* _Task directions_:
Please copy the entries below word for word.

* _Data_:
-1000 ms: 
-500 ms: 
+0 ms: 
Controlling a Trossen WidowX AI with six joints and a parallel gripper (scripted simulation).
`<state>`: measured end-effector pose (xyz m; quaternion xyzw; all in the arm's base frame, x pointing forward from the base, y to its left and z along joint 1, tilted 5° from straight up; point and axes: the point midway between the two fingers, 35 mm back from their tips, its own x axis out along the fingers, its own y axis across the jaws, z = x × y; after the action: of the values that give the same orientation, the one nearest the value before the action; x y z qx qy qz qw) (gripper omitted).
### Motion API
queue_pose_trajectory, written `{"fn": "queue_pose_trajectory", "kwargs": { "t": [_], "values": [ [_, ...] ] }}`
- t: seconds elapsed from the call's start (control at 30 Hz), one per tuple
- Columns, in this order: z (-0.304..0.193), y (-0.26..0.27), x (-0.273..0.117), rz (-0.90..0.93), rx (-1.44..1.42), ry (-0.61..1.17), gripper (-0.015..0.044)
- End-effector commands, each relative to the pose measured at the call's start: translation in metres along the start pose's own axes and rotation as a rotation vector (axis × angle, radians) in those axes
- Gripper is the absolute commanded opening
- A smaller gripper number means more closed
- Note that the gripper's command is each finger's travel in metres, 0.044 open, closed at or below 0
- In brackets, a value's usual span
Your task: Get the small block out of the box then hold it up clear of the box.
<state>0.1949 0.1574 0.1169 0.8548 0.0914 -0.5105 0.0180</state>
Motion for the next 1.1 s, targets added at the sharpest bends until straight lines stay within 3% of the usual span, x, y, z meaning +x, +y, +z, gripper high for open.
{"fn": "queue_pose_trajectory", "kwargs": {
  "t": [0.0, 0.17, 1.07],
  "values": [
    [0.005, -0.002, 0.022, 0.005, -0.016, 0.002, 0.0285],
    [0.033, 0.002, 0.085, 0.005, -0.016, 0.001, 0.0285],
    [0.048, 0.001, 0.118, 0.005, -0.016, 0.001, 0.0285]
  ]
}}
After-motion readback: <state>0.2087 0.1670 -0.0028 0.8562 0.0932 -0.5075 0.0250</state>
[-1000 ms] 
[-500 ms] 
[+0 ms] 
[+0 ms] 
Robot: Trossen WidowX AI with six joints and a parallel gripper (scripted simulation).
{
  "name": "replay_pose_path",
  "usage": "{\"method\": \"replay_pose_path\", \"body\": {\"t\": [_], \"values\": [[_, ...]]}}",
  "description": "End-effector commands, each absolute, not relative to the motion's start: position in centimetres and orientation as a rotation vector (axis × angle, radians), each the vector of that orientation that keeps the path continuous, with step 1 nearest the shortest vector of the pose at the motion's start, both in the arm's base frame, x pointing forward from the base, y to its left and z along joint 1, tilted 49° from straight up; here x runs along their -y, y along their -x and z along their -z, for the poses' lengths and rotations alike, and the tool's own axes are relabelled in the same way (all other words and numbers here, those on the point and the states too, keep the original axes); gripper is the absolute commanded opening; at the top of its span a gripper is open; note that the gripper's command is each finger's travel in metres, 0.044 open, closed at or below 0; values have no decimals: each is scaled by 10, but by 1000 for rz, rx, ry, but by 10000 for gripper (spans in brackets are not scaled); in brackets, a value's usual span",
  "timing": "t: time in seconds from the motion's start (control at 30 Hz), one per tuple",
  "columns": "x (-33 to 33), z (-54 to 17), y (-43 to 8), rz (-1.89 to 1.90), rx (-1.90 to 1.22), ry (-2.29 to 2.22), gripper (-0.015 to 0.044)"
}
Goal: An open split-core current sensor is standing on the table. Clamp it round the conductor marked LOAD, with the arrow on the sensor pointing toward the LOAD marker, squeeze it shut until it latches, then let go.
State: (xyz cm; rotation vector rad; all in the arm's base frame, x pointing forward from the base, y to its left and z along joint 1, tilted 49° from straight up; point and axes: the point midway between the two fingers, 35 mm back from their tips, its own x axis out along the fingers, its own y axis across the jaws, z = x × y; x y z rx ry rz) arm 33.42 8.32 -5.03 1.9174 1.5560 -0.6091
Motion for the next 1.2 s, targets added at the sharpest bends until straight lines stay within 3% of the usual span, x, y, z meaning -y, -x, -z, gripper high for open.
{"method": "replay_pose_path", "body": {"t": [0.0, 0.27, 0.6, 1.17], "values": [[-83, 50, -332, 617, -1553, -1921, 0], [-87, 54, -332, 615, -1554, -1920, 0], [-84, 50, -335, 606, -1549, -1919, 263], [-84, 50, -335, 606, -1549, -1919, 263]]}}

* _Task answer_:
-1000 ms: 
-500 ms: 
+0 ms: 
Controlling a Trossen WidowX AI with six joints and a parallel gripper (scripted simulation).
`<state>`: measured end-effector pose (xyz m; quaternion xyzw; all in the arm's base frame, x pointing forward from the base, y to its left and z along joint 1, tilted 5° from straight up; point and axes: the point midway between the two fingers, 35 mm back from their tips, its own x axis out along the fingers, its own y axis across the jaws, z = x × y; after the action: of the values that give the same orientation, the one nearest the value before the action; x y z qx qy qz qw) (gripper omitted).
### Motion API
queue_pose_trajectory, written `{"fn": "queue_pose_trajectory", "kwargs": { "t": [_], "values": [ [_, ...] ] }}`
- t: seconds elapsed from the call's start (control at 30 Hz), one per tuple
- Columns, in this order: z (-0.304..0.193), y (-0.26..0.27), x (-0.273..0.117), rz (-0.90..0.93), rx (-1.44..1.42), ry (-0.61..1.17), gripper (-0.015..0.044)
- End-effector commands, each relative to the pose measured at the call's start: translation in metres along the start pose's own axes and rotation as a rotation vector (axis × angle, radians) in those axes
- Gripper is the absolute commanded opening
- A smaller gripper number means more closed
- Note that the gripper's command is each finger's travel in metres, 0.044 open, closed at or below 0
- In brackets, a value's usual span
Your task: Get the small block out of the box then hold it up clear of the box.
<state>0.1949 0.1574 0.1169 0.8548 0.0914 -0.5105 0.0180</state>
Motion for the next 1.1 s, targets added at the sharpest bends until straight lines stay within 3% of the usual span, x, y, z meaning +x, +y, +z, gripper high for open.
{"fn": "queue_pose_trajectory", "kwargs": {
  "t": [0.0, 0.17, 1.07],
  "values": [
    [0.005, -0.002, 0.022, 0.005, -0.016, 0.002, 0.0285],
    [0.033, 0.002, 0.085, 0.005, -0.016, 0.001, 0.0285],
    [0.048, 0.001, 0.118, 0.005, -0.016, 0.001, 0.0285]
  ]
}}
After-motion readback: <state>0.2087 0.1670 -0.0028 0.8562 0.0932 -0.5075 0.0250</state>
[-1000 ms] 
[-500 ms] 
[+0 ms] 
[+0 ms] 
Robot: Trossen WidowX AI with six joints and a parallel gripper (scripted simulation).
{
  "name": "replay_pose_path",
  "usage": "{\"method\": \"replay_pose_path\", \"body\": {\"t\": [_], \"values\": [[_, ...]]}}",
  "description": "End-effector commands, each absolute, not relative to the motion's start: position in centimetres and orientation as a rotation vector (axis × angle, radians), each the vector of that orientation that keeps the path continuous, with step 1 nearest the shortest vector of the pose at the motion's start, both in the arm's base frame, x pointing forward from the base, y to its left and z along joint 1, tilted 49° from straight up; here x runs along their -y, y along their -x and z along their -z, for the poses' lengths and rotations alike, and the tool's own axes are relabelled in the same way (all other words and numbers here, those on the point and the states too, keep the original axes); gripper is the absolute commanded opening; at the top of its span a gripper is open; note that the gripper's command is each finger's travel in metres, 0.044 open, closed at or below 0; values have no decimals: each is scaled by 10, but by 1000 for rz, rx, ry, but by 10000 for gripper (spans in brackets are not scaled); in brackets, a value's usual span",
  "timing": "t: time in seconds from the motion's start (control at 30 Hz), one per tuple",
  "columns": "x (-33 to 33), z (-54 to 17), y (-43 to 8), rz (-1.89 to 1.90), rx (-1.90 to 1.22), ry (-2.29 to 2.22), gripper (-0.015 to 0.044)"
}
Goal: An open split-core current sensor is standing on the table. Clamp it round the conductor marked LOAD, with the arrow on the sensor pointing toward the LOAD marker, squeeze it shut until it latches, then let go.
State: (xyz cm; rotation vector rad; all in the arm's base frame, x pointing forward from the base, y to its left and z along joint 1, tilted 49° from straight up; point and axes: the point midway between the two fingers, 35 mm back from their tips, its own x axis out along the fingers, its own y axis across the jaws, z = x × y; x y z rx ry rz) arm 33.42 8.32 -5.03 1.9174 1.5560 -0.6091
Motion for the next 1.2 s, targets added at the sharpest bends until straight lines stay within 3% of the usual span, x, y, z meaning -y, -x, -z, gripper high for open.
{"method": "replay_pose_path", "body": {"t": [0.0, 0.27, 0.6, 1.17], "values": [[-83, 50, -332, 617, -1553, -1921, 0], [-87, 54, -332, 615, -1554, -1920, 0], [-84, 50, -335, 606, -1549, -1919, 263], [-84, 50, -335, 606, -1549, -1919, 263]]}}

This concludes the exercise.